Les sondages soulèvent à la fois des limites quantitatives et qualitatives en matière
de mesure de l’opinion publique. Ils supposent que tous les individus ont un avis à
donner, même lorsque ceux-ci choisissent de ne pas se prononcer. De plus, les
sondés sont influencés par le résultat attendu du sondage et peuvent donc émettre
une réponse contraire à leur opinion réelle.
Définition
Démocratie d’opinion : Le terme démocratie d’opinion désigne un mode d’exercice
du pouvoir politique dépendant fortement de l’opinion publique entendue comme la
volonté de la majorité des citoyens. Par extension, cette notion renvoie à la
tendance à recourir à des enquêtes et des sondages dans le but d’orienter les choix
politiques avec une plus grande réactivité.
La mesure la plus ancienne est celle de l’Ifop qui demande aux sondés leur degré
de satisfaction.
N.B.
Les côtes de popularité sont fortement dépendantes des événements. Si un sondage
mesurant la popularité est effectué après un évènement défavorable, il montrera un
résultat sans doute moins bon qu’un autre sondage effectué avant cet événement.

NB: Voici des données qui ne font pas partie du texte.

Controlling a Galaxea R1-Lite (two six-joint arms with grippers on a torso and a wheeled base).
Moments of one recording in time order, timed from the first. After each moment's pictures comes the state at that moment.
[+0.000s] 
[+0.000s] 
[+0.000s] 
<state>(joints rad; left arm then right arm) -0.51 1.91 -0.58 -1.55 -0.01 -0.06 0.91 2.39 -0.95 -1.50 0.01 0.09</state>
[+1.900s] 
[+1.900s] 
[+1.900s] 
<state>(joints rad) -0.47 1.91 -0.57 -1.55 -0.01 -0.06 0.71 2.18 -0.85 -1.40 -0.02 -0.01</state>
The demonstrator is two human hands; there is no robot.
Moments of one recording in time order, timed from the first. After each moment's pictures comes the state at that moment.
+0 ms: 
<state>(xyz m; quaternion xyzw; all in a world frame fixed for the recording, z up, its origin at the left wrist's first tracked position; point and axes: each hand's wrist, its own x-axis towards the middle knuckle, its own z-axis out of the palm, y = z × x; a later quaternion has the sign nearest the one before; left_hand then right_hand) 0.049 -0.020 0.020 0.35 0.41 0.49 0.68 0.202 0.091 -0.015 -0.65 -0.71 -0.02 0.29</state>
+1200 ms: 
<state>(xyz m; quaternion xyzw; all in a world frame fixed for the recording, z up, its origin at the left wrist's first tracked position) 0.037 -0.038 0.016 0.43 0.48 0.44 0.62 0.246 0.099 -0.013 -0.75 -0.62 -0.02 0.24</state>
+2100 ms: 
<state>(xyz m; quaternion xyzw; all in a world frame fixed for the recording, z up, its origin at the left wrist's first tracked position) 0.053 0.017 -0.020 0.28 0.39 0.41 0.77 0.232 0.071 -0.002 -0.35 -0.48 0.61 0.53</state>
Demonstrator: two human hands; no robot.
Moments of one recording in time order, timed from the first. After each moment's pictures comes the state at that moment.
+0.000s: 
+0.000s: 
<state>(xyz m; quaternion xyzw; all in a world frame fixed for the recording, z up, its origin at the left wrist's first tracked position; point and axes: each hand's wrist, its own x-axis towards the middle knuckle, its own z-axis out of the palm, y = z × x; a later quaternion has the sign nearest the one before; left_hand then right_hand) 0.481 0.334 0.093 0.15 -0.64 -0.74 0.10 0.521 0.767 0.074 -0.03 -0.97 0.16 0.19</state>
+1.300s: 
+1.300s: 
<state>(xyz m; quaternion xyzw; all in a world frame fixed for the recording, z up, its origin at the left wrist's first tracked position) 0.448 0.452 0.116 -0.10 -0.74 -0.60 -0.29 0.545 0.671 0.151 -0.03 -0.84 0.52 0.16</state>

Mais alors, le sondage a-t-il réellement une influence sur le vote final ?
Avec l’essor des sondages, les électeurs deviennent stratèges : un vote stratégique se
développe.
Par exemple, les sondages d’intention de vote peuvent créer une logique de « vote utile » :
les électeurs reportent leur intention de vote sur un candidat en position d’emporter le
suffrage (et non vers le ou la candidate la plus appréciée). C’est ce que l’on appelle, en
sciences politiques, les effets bandwagon (« prendre le train en marche »)
et underdog (« celui que l’on donne vaincu »).
Pour Jean Stoetzel (1910-1987) qui a théorisé la méthode des sondages d’opinion en
France, un sondage n’influence pas plus l’issue d’une élection qu’un autre type
d’information. Selon lui, les sondages n’ont que des « effets limités » :
ils confirment les électeurs dans leurs intentions de vote ;
ils permettent aux indécis de se décider ;
ils permettent aux décidés d’être indécis.
Lorsque l’on interroge les électeurs sur le rôle joué par les sondages, ces derniers déclarent
que lors d’une campagne, les sondages ont un impact important. Pourtant, quand on leur
demande si leur choix est influencé par les sondages, ils répondent majoritairement que
ceux-ci n’ont aucun impact sur leur vote.
Conclusion :
L’histoire de l’opinion publique est relativement récente puisque cette notion est apparue
au siècle des Lumières. C’est seulement avec le développement de la démocratie
représentative qu’elle renvoie à l’opinion du plus grand nombre, notamment grâce à
l’ouverture du suffrage universel, à l'instruction et à l'essor de la presse. Ce n’est pourtant
qu’à partir des années 1960 que l’opinion publique commence véritablement à se
médiatiser, notamment grâce au développement des sondages.
Depuis quelques années, une alternative aux sondages semble se dessiner avec le
développement des réseaux sociaux, bien que ces derniers ne soient pas encore
totalement représentatifs de l’opinion publique.